Erin Hawley, 'Digging for dollars: the link between artifact looting and drugs' KATV Apr 25, 2014 5:30
In Arkansas, the looting of ancient artefacts (with a market value of "hundreds of thousands of dollars") is a growing problem in National and State Parks, as well as on private land. Again the question is raised about the relationship of this hobby and the illegally obtained artefacts it spawns and the drug trade in Arkansas.
In the woods along the Buffalo National River, caves and bluffs were once shelters for Native Americans. Now, many are illegal dig sites. "They're digging for dollars, and they're converting those dollars or directly exchanging the artifacts for drugs," explained archaeologist Dr. Caven Clark. Clark has worked for the National Park Service since the 1980's. He's seen damage from looting first hand and agreed to take us to a remote area where looters have stripped pieces of history from the ground. Early tools, weapons and pottery are just some of the items that can be found in Arkansas, left behind by Native Americans and early settlers. Before it was a National Park, much of the land here was privately owned, and people collected artifacts as a hobby. "They would come out with their families, they would dig after church on Sundays," Clark said.This changed when the park was created in 1972, which meant that the laws against digging for artefacts on federal, state and private land came into force. But the collectors then gave way to the criminals whose motivation for finding artefacts was to use them to buy drugs.
"There hasn't been a looting case in the park that I'm aware of, at least in the ten years I've been here, that did not have a drug nexus or a felony firearm nexus and one of them in fact led us into child pornography so you really never know what you're going to find," Clark recalled. Bad guys are bad guys and they usually give you a package deal." "They're very secretive, and they do covert stuff like wearing camouflage and coming in at night," Clark explained.[...] And it's not just federal and state land affected. "Private land owners are really disturbed by the fact people are coming on their property without permission and digging their sites," Clark said. We spoke with one private land owner who has been dealing with looters for years. Although he did not want to be identified, he said the ordeal has been frustrating and at times made him concerned for his own safety. "If you are any place and you see people digging, the best thing you can do is quietly back out because you just don't know what you're getting into because of the nexus between looting and felony firearm and drugs," Clark said. "It's potentially a dangerous situation."Obviously the way to change a chipped stone into cash is through selling the items found to collectors who are not too bothered about where they came from. Items could sell for just a few dollars or several hundred dollars. Archaeologically, once a site has been trashed to remove the saleable items, the objects themselves are just trophy pieces, collectable geegaws:
"[The artifacts] are scientifically worthless because they were just taken out of the ground with no recording, no location, no associations, nothing," Caven said. "It's a real tragedy."Fighting the elusive trade is an uphill battle and all the time the looters are destroying Arkansas history.
US collectors who insist that the USA should be able to dictate to other countries how they should treat the archaeological heritage in their territory might like first to make sure that the US forms a pattern of good practice to be imitated and keep their supercilious remarks to themselves until it does.
See also
PACHI, 'Drugs, Guns and Dirt' Friday, 30 April 2010 (commenting on article by Samir Patel ,'Drugs, Guns and Dirt', Archaeology Vol. 62 Number 2, March/April 2009)

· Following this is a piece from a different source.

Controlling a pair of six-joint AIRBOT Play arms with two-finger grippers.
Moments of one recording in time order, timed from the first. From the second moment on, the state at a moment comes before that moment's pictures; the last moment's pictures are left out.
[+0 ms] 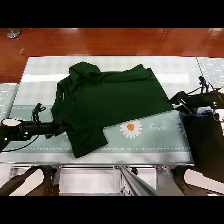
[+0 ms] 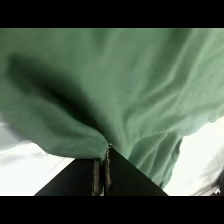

PACHI, 'Collecting Antiquities in and around the Ozarks' Wednesday, 24 March 2010 (commenting on an article by Nicholas Phillips, "Tweakers 'N Diggers: Looters are pillaging Native American burial grounds to finance their meth habits", The Riverfront Times March 24, 2010).
PACHI, 'Witschonke Advises the Federal Government' Tuesday, 11 May 2010.
PACHI, 'US Antiquity Collectors' "Rights" in Ozarks' Tuesday, 23 March 2010.
2 comments:
I was looking for traditional polish potteries and I got a wonderful collection from you.
Traditional Polish Pottery Patterns
I hate spammers.
Eve, you are totally wrong. The Bunzlau factories were German, not Polish, the modern "folk style" manufacture was set up there by the Communists in the 1950s, but neither the forms, nor decoration of the vessels you illustrate have anything at all to do with local traditions, still less of the previous products of those factories.
If you are going to market Polish "craft" products, fine, but do your research first to avoid telling your clients LIES. OK? But please do it somewhere else than cretinously spamming my blog.
Start your own blog, and show there the links of your pots' designs and pre-1950s folk ceramics of Poland. I'd be interested to see how far you get!